═════ SOURCE DATA ═════

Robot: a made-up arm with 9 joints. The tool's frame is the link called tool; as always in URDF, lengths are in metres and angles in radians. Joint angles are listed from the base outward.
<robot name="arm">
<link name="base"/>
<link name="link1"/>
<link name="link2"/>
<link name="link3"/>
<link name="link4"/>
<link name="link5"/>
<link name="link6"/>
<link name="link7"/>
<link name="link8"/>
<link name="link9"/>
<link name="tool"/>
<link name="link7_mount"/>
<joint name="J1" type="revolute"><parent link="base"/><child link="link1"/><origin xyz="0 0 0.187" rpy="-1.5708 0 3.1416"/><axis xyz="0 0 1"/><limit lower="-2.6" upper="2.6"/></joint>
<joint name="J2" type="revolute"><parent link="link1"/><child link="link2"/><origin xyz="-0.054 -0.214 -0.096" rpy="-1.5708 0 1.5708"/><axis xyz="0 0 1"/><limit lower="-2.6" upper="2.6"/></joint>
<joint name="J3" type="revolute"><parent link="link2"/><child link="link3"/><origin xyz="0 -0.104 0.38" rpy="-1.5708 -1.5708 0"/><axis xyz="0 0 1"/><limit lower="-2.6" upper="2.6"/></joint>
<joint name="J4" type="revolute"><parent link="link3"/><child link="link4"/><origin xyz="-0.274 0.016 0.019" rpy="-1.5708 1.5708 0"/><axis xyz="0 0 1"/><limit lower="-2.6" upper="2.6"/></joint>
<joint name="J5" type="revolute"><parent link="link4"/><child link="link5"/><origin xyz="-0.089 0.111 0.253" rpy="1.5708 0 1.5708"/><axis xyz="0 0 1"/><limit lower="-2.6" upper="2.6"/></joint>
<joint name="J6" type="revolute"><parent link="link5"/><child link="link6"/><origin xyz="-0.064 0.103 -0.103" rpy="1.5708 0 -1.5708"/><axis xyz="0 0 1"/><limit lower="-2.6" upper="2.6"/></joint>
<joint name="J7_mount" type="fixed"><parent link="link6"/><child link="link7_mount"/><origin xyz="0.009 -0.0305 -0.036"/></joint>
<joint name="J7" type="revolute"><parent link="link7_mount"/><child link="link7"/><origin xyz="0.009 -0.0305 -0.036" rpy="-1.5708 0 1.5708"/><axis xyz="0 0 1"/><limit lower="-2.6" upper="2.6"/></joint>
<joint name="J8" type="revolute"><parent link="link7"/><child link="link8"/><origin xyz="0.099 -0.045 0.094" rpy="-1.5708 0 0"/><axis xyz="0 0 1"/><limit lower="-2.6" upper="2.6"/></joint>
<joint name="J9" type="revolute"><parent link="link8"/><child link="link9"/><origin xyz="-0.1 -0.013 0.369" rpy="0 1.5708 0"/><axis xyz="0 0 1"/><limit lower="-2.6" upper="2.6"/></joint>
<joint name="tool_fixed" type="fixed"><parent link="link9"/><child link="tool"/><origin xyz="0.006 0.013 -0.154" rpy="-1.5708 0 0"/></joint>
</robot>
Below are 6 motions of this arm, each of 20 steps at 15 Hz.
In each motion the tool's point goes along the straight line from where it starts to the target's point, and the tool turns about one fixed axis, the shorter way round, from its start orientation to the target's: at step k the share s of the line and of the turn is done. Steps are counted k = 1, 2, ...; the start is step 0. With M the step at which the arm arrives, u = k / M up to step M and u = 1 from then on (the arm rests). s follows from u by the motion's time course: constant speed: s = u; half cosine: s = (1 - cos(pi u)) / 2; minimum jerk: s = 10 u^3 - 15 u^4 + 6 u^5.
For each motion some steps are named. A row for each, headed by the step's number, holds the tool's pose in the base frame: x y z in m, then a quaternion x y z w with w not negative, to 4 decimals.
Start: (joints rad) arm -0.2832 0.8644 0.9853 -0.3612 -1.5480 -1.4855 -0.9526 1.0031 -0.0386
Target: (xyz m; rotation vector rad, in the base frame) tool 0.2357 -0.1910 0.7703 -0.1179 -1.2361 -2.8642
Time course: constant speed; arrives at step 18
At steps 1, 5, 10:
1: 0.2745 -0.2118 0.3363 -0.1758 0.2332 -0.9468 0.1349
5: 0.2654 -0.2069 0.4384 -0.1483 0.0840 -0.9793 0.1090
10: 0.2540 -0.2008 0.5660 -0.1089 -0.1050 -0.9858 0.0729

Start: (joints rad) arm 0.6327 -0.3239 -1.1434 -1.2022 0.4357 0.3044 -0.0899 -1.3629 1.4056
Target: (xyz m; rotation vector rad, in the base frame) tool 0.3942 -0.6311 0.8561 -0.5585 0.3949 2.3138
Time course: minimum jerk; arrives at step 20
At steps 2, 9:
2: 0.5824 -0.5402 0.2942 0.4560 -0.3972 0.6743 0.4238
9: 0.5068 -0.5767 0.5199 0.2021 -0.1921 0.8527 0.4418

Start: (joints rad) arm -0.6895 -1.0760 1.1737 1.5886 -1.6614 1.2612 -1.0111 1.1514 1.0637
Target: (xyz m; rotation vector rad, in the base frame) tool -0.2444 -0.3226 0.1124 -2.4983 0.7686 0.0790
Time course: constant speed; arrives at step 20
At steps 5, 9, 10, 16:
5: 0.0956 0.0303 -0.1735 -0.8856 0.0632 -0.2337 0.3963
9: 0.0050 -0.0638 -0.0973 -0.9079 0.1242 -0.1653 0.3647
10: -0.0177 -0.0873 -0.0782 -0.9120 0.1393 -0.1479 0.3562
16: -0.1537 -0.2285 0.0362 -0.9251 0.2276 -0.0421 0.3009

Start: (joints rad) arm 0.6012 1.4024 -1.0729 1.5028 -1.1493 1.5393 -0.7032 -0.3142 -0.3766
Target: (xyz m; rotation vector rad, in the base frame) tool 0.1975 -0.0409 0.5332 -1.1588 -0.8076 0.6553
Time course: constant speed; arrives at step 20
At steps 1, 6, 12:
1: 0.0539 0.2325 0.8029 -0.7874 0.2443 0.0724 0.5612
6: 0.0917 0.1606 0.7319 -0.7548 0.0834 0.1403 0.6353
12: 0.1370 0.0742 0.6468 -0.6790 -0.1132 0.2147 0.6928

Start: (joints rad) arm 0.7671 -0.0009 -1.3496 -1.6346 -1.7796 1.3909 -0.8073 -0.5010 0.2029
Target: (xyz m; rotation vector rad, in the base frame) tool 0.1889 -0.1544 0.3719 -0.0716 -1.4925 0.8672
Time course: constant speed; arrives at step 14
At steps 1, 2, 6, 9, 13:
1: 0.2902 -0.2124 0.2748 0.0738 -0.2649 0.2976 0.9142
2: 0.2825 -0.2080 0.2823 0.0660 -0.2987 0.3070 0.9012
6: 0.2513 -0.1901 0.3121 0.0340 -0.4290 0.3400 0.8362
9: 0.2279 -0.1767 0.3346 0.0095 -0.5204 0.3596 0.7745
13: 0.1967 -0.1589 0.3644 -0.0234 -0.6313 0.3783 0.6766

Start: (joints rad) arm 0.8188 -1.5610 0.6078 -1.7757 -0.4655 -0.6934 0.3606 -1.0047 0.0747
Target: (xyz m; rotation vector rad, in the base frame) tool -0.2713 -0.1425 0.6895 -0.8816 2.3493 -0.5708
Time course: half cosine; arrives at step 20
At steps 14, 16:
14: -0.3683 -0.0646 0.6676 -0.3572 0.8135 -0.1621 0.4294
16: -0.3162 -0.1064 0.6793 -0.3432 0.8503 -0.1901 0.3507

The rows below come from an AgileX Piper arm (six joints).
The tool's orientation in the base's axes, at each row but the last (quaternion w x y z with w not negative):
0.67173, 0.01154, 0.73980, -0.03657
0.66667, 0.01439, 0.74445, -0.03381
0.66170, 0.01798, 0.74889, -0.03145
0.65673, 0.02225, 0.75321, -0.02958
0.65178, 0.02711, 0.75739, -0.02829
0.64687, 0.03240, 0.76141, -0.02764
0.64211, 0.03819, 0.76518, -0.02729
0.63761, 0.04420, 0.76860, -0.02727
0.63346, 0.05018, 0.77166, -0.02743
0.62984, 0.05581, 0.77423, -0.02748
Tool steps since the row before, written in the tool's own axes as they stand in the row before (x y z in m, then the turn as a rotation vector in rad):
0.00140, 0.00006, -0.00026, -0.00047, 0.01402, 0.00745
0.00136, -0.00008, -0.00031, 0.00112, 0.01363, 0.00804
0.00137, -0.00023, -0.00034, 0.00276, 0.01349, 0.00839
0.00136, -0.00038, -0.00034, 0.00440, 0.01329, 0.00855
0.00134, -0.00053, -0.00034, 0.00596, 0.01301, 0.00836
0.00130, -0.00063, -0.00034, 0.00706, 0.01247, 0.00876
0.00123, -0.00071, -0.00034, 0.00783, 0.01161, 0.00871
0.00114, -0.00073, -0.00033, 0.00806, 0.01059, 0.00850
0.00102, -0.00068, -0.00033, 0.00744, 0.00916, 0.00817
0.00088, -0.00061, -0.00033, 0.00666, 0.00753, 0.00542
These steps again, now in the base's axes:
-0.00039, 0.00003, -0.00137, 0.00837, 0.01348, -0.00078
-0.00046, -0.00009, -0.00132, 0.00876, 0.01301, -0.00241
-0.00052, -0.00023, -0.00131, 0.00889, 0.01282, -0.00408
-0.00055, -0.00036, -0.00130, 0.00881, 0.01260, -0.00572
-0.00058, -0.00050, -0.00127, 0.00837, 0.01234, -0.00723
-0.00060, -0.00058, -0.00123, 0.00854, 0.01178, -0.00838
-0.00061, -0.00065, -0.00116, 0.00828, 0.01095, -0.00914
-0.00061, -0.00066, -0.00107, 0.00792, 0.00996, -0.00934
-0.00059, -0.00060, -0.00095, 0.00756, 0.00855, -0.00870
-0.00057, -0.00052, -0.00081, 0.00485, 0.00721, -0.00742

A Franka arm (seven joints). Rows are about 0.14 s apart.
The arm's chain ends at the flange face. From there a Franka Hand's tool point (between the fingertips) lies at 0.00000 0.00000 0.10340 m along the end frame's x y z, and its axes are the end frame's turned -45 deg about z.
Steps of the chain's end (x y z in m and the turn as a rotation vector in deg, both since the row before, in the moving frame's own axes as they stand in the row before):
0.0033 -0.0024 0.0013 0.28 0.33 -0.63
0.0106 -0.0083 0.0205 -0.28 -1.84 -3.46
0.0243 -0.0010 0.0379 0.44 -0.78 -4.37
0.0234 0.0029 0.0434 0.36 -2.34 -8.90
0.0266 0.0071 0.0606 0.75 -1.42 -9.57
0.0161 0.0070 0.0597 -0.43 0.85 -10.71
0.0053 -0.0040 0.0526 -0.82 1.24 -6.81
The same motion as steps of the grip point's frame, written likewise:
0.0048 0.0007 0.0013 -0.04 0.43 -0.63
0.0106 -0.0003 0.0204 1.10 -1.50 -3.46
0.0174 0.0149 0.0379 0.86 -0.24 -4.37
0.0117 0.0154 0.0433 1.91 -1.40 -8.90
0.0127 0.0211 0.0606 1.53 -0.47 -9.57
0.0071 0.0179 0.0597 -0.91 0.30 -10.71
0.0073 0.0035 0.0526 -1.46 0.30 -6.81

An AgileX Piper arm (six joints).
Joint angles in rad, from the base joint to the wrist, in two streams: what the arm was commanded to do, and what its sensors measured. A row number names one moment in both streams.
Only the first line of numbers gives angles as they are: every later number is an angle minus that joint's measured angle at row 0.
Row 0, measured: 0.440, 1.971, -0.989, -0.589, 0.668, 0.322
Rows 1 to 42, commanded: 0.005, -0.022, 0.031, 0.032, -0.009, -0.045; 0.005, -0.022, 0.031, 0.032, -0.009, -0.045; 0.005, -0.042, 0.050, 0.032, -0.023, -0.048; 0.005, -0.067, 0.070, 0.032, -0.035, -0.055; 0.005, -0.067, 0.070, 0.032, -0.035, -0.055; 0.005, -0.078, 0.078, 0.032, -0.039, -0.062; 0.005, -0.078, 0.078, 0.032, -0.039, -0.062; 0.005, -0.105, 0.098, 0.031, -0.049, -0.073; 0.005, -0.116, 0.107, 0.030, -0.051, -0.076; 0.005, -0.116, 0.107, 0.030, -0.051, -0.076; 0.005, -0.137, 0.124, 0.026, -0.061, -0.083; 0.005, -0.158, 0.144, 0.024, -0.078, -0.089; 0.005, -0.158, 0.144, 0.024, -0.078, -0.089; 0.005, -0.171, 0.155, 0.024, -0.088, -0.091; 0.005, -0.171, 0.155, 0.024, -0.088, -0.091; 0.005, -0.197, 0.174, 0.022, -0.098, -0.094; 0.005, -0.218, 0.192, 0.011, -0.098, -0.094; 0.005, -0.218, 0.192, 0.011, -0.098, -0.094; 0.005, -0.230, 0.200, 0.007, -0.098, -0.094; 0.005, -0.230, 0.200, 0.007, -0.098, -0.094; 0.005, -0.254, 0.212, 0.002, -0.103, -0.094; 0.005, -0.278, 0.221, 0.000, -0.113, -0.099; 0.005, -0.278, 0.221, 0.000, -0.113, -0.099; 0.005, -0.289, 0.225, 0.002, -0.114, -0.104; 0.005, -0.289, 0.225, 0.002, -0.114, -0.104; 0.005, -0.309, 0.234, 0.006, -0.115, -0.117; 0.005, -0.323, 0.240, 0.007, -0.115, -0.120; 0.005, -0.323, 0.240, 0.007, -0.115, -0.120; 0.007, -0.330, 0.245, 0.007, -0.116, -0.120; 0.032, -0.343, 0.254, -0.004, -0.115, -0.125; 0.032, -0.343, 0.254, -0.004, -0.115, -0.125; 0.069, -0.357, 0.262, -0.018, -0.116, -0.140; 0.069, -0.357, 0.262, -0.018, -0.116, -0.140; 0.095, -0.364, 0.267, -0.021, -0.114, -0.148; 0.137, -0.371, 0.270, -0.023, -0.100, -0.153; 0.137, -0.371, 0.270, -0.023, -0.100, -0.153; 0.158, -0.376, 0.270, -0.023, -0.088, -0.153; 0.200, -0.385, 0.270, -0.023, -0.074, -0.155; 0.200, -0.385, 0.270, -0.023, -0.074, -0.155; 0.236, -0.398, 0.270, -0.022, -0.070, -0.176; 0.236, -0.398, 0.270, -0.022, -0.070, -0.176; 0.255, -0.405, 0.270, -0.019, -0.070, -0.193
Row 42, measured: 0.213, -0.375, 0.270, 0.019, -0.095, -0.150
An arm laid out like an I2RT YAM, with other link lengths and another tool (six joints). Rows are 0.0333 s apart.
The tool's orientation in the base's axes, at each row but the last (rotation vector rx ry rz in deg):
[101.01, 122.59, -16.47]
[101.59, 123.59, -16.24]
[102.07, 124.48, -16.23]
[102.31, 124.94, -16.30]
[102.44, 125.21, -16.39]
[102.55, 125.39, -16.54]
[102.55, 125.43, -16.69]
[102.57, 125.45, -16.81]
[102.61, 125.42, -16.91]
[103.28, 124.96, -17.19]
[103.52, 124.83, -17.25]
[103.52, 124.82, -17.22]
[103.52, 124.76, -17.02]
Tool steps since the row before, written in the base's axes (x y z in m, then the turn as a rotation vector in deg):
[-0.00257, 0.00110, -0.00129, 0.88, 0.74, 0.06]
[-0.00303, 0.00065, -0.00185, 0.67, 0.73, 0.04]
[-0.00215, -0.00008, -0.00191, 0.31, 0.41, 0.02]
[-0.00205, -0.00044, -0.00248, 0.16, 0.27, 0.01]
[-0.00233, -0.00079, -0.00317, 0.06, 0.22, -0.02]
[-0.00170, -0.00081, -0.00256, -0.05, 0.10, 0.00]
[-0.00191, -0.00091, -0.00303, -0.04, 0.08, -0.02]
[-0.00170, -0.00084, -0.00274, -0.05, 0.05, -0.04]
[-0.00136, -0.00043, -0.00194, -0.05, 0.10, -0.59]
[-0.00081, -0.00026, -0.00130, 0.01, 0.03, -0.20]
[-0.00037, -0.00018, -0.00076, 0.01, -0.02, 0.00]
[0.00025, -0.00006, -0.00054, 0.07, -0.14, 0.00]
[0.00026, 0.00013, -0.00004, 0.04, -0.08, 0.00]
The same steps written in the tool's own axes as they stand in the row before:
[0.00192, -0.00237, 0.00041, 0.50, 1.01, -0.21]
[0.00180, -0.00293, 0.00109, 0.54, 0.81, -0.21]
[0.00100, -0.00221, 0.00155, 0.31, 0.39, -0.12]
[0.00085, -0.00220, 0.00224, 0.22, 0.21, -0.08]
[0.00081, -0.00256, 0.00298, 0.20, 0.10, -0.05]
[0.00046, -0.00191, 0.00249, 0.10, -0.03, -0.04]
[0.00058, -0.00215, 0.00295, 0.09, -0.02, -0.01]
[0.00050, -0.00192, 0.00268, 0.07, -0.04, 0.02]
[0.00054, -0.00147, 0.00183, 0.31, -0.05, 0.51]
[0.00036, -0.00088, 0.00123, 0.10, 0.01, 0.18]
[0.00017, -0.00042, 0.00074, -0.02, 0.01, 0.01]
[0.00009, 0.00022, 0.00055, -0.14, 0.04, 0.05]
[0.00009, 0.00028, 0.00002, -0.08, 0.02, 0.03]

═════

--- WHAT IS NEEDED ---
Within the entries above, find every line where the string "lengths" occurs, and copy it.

--- ANSWER SPACE ---
Robot: a made-up arm with 9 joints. The tool's frame is the link called tool; as always in URDF, lengths are in metres and angles in radians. Joint angles are listed from the base outward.
An arm laid out like an I2RT YAM, with other link lengths and another tool (six joints). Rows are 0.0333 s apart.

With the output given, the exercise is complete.